The top-level parser `recognizeEnrichedDoc` needs to be defined in `ProxParser`, as well as all the parsers that are mentioned in the presentation sheet. If a node has a structural presentation, its parser is simply `pStructural`, but for a parsing presentation, a parser need to be specified. These parsers are similar to ordinary combinator parsers, except that they operate on the Proxima `Token` datatype, and that they must store the `IDP` of every token that is parsed.

As an example, consider a `UserToken` datatype that contains a token for keywords:

```data UserToken = KeyTk String | ...
```

The `pToken` combinator constructs a parser for `KeyTk` tokens.

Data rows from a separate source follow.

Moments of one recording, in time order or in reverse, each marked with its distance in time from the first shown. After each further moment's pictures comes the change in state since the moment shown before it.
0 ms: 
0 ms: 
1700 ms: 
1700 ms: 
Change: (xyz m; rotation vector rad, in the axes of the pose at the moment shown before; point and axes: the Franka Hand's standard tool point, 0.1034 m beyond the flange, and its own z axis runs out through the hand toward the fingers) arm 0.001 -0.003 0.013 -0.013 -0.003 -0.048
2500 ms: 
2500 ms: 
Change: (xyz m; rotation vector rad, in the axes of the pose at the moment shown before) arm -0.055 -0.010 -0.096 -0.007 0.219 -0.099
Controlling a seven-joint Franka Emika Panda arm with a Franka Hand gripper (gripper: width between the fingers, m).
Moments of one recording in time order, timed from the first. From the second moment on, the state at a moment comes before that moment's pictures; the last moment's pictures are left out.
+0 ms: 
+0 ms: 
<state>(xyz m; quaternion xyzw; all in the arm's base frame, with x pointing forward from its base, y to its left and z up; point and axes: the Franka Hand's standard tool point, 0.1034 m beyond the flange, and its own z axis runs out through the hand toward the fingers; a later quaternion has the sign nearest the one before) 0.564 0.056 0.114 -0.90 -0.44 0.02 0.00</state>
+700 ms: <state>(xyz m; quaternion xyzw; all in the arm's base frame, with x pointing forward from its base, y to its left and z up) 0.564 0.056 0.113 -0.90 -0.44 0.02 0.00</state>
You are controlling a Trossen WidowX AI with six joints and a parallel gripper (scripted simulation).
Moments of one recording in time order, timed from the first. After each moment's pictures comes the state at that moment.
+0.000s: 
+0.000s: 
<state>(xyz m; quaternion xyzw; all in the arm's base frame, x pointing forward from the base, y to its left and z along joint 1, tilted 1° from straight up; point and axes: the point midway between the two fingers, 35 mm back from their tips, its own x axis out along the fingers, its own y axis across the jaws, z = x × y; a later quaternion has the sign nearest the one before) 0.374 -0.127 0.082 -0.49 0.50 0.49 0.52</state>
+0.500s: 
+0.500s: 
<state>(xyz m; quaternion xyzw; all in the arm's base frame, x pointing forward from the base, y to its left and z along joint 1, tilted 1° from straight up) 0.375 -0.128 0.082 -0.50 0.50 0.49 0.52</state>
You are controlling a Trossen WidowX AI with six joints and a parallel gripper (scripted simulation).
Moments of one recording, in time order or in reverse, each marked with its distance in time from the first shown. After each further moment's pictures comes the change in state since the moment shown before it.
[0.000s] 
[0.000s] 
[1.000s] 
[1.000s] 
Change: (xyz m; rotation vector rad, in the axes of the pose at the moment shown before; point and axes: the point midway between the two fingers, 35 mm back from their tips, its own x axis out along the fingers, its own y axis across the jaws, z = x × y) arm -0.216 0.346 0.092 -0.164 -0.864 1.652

```pKey str  = pToken (KeyTk str)
```

An example parser that parses an if expression may look as follows:

```parseIfExp = (\tk1 b tk2 t tk3 e -> IfExp (getTokenIDP tk1) (getTokenIDP tk2) (getTokenIDP tk3) b t  e
<\$> pKey "if" <*> parseExp <*> pKey "then <*> parseExp <*> pKey "else" <*> parseExp
```

The difference with an ordinary combinator parser is that the returned value gets the IDP's of the parsed tokens. The fields for the IDP's are specified in the declaration for the `IfExp` constructor in `\$instantiation/src/DocumentType.prx`:

```data Exp = IfExp exp1:Exp exp2:Exp exp3:Exp              { idP0:IDP idP1:IDP idP2:IDP }
| ...
```

A special mechanism is available to parse presentations that do not contain all the necessary information the construct the enriched document. For example, in a source editor, this occurs when parsing the right-hand side of a collapsed function definition. Such missing information (also called interpretation extra state) can be recovered by employing `reuse<TYPE>` functions, which are generated for each nonterminal in the enriched document type. The information is taken from the previous value of the enriched document. The reuse mechanism is explained in Sections 4.2 and 7.2.3 of the Proxima PhD thesis.